Enjoy your coffee morning - so nice to meet up with friends.
Marshmallows? sounds very strange. Our hayfield is covered in molehills and both the elderly men that used to catch moles for us are too ill to do it. We will have to leave the "dear" little things for the new owners to sort which is bad but unavoidable at the moment.
We have prairie dogs here...they destroy the land just like moles.
Linda
I like your header picture. I hesitate to ask, but how does he pland to catch the moles, has he poisoned the marshmallows?
Do they eat a marshmallow and die from a sugar overload ?
Or get too fat to get back in their holes ?
I do hope he is not poisoning them.
cheers, parsnip
Putting marshmallows into mole runs is the mos charmingly evocative image I've had in a while!
Moles are such determined creatures - who would have thought they would have a weakness for marshmallows ! How does he "dispose" of them, do you know?
Reading Sue's comment, I wonder if mole catching is another dying art?
I have not asked how he disposes of them - my farmer does put a mole trap in the run and catches one now and again. Because of this we have very few moles in our fields.

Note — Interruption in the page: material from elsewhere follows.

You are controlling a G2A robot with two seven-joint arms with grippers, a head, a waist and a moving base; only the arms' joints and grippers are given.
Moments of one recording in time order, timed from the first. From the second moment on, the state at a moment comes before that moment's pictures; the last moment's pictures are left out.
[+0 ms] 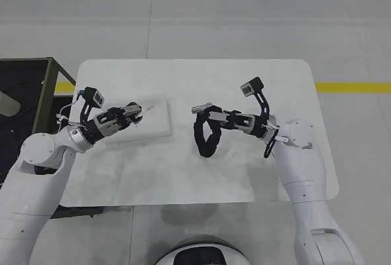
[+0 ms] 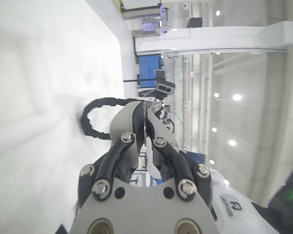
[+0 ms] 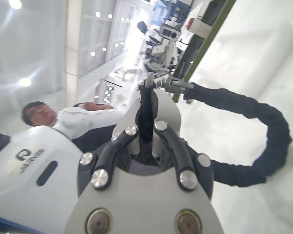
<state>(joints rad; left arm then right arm) 1.28 -0.87 -1.44 -1.60 -0.73 -0.04 -0.95 -0.98 -1.50 1.45 -1.17 0.39 -0.37 1.44</state>
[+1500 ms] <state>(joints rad) 1.32 -0.97 -1.40 -1.65 -0.68 -0.14 -1.05 -1.05 -1.48 1.28 -1.18 0.62 -0.27 1.43</state>
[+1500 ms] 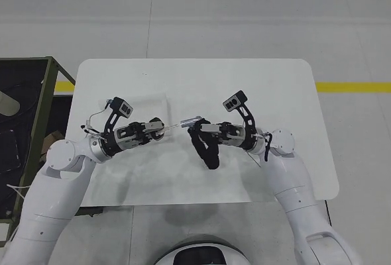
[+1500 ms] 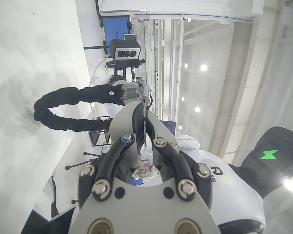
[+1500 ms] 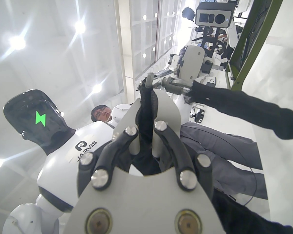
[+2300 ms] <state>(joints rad) 1.31 -1.00 -1.43 -1.65 -0.65 -0.12 -1.08 -1.02 -1.47 1.25 -1.16 0.65 -0.24 1.43</state>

Plenty of mole catchers around Norfolk still Coppa. In the countryside if there are moles there will always be a demand for molecatchers.
I've seen moles hanging on the fence by a farm gate. There were 20 or 30. The mole catcher fastened them to the wire to prove that he'd been and done the job. Do they get paid by how many they catch?
I hope you give us a final tally. Not the method; just the number.
I have a good old fashioned 'English' Mole trap which, if one can find a good tunnel, never fails.
Gwil - I don't think they are allowed to hang corpses on the fence now - am not sure though. I remember strings of moles, rats, crows and the like - very macabre.
Moles seem to have been busy round here, maybe the mild Winter.